Lets see the images for which the model has assigned the highest probability to the true class:

In [None]:
predictions = model.predict_proba(features_test)
pred_true_class = predictions[range(len(predictions)),true_classes]
sorted_images = [images_test[i] for i in np.argsort(pred_true_class)]

_,axis = plt.subplots(1, 4,figsize=(15,15))
pred_true_class.sort()
for i in range(4):
    axis[i].imshow(array_to_img(sorted_images[-1*(i+1)]))
    axis[i].xaxis.set_visible(False) 
    axis[i].yaxis.set_visible(False)
    axis[i].set_title('predicted: {0:.3f}'.format(pred_true_class[-1*(i+1)]))

All images are clear and are not rotated.

# Next Steps

- Train with more data - I've only used 100 images for training and more examples will probably improve the model.

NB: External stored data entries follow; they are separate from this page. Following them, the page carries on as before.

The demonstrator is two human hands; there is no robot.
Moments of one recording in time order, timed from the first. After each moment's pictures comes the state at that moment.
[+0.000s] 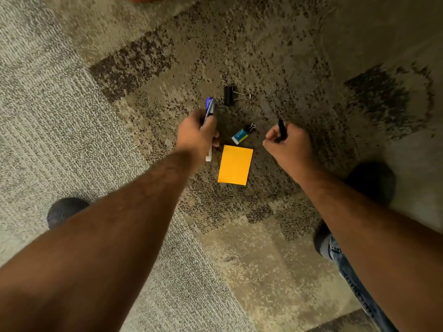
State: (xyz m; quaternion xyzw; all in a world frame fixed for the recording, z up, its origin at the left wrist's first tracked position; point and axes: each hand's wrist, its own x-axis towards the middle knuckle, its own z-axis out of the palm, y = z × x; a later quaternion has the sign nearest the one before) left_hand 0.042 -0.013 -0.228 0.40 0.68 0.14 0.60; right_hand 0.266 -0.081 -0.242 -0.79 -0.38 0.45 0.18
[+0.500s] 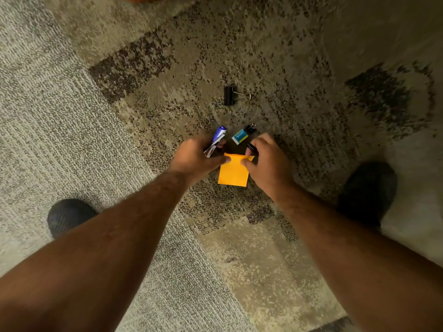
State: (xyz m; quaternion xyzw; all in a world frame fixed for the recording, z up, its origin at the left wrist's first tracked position) left_hand 0.014 -0.048 -0.237 0.60 0.61 -0.01 0.52; right_hand 0.217 -0.104 -0.241 -0.76 -0.54 0.37 0.05
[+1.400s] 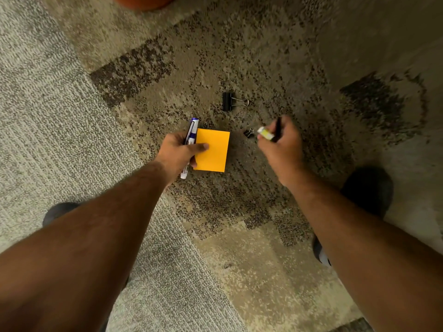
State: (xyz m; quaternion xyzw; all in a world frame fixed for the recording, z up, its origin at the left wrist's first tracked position) left_hand -0.007 -0.022 -0.241 0.31 0.66 0.10 0.67; right_hand 0.242 -0.067 -0.229 -0.77 -0.31 0.47 0.29
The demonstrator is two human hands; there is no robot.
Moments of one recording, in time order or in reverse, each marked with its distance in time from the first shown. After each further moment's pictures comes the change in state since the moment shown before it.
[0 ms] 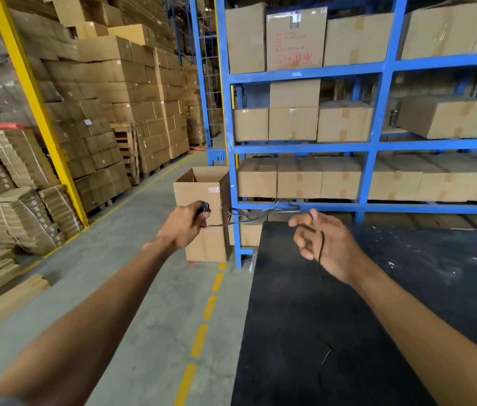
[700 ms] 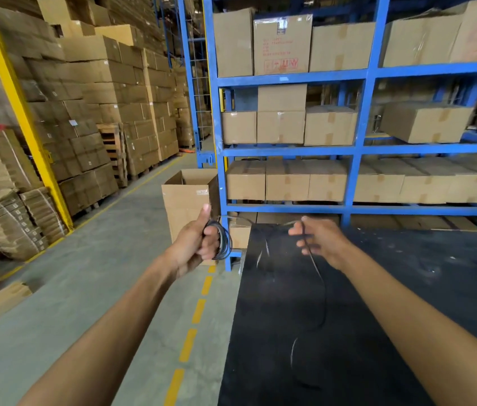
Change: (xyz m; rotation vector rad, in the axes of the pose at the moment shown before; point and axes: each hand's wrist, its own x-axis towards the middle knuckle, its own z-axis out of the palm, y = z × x) left_hand -0.039 0.085 0.012 -1.304 -0.270 -0.393; right_hand 0.023 -0.001 -0.050 -0.500 0.540 0.373
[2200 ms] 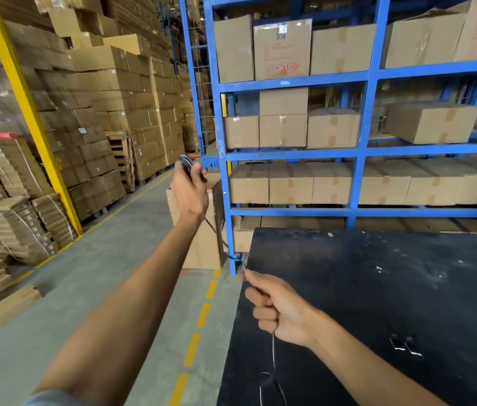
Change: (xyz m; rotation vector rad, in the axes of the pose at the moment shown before) left_hand 0.078 0.059 0.025 0.433 0.745 0.790; right_hand -0.108 0.032 0.062 0.402 -0.656 0.120
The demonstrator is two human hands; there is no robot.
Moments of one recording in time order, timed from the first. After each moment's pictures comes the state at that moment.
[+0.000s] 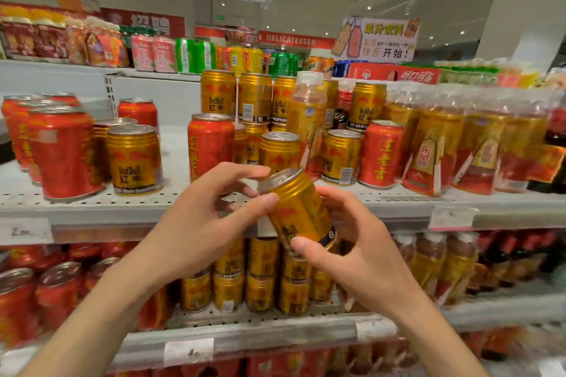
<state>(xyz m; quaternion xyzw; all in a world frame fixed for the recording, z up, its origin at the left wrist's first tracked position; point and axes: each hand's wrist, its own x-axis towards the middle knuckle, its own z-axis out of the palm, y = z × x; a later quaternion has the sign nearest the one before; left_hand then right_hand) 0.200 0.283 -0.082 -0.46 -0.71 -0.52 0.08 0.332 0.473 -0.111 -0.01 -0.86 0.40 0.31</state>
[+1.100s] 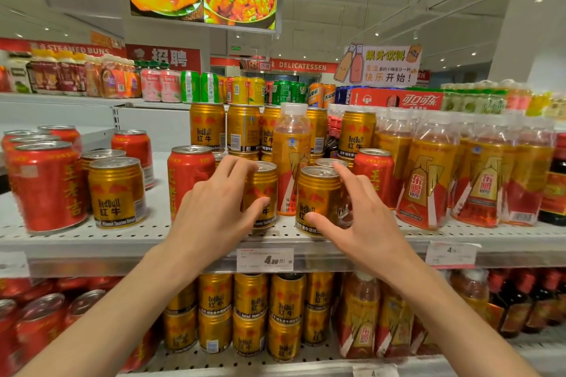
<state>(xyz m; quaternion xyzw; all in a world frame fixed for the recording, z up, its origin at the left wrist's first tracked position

Additionally, the model used only dog images, and it is interesting to see whether it can perform as well on richer datasets (e.g., ImageNet).
- Tune the hyper-parameters - I didn't invest much time in picking the best hyper-parameters. Grid or random search will probably yield a better model.
- Predict more than 4 rotations - the model was trained to predict whether an image is rotated in 4 directions. An obvious extension would be to train it to predict finer grain rotations, i.e., 360 classes, or perhaps predict a continuous rotation (i.e., regression).